本日、東京弁護士会は、弁護士法第56条に基づき、弁護士法人アディーレ法律事務所に対し業務停止2月、元代表社員の弁護士石丸幸人会員に対し業務停止3月の懲戒処分をそれぞれ言い渡しました。
同弁護士法人は、広告表示が改正前不当景品類及び不当表示防止法(以下「景表法」といいます。
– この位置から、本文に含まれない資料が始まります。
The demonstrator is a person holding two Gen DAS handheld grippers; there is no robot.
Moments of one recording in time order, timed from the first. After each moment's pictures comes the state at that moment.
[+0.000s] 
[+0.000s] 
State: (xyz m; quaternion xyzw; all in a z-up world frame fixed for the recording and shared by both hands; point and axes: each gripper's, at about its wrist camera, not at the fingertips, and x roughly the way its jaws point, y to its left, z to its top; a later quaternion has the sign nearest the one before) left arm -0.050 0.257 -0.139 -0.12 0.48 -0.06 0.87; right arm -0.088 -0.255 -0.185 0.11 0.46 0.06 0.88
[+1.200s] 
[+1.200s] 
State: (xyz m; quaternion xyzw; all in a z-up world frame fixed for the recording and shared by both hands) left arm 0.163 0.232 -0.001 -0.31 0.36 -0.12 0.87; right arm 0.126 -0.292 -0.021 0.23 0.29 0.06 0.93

)の有利誤認表示に該当したとの理由で、消費者庁より広告禁止の措置命令を受けましたところ、この度、当会は、同弁護士法人の広告行為が景表法に違反し、かつ日本弁護士連合会の弁護士等の業務広告に関する規程等にも抵触するものであり、弁護士法人として品位を失うべき非行であると判断し、上記のとおりの懲戒処分を申し渡しました。
同弁護士法人の広告表示は、債務整理・過払金返還請求に係る役務を一般消費者に提供するにあたり、実際の取引条件よりも有利であると一般消費者を誤認させ、一般消費者の自主的かつ合理的な選択を阻害するおそれのある極めて悪質な行為であり、しかも、長期間にわたって多数回反復継続されている組織的な非行と言わざるを得ません。
当会は、このような事態が生じたことを重く受け止め、今後も、市民の弁護士会に対する信頼を確保するために、弁護士や弁護士法人の非行の防止に努めるとともに、非行に対しては厳正に対処して参ります。
なお、同弁護士法人の依頼者の方が多数おられることから、下記のとおり臨時電話相談窓口を設け、依頼者からのご相談に応じております。
【https://www.toben.or.jp/message/seimei/post-481.htmlより引用】

業務停止の理由は?

発表された内容から、業務停止に至った理由は、以下のようになります。

  • 景表法の有利誤認に抵触
  • かつ日本弁護士連合会の弁護士等の業務広告に関する規程等にも抵触する
  • 弁護士法人として品位を失うべき非行であると判断

有利誤認とは?

有利誤認(5条1項2号)
商品・サービスの価格が、事実と相違して、
実際よりも有利である(安い)と誤認させる
他社の商品・サービスよりも有利である(安い)と誤認させる
ことを規制する。
【Wikipedia不当景品類及び不当表示防止法より引用】

  • 実際の取引条件よりも有利であると一般消費者を誤認させ、
  • 一般消費者の自主的かつ合理的な選択を阻害するおそれのある極めて悪質な行為
  • しかも、長期間にわたって多数回反復継続されている組織的な非行

以上のコメントをみると、その極悪非道ぶりがうかがえます。

では、どのような宣伝をしていたのか見てみましょう。

アディーレ法律事務所の広告画像

まとめ

アディーレ法律事務所が東京弁護士会から懲戒処分を言い渡されました。

これまでの宣伝をみると、無料や値引きを大々的に宣伝したことが事実と異なり、悪質と判断されたようですね。

少しでも過払い金を取り戻したいと願うひとに無料や値引きで興味をひかせておいて、実際には相当の費用を請求する。

弁護士が人の弱みに付け込むなんて酷すぎます!

ネットでは、もともとあまり評判が良くなかったようで、やっぱりの意見も多く見られました。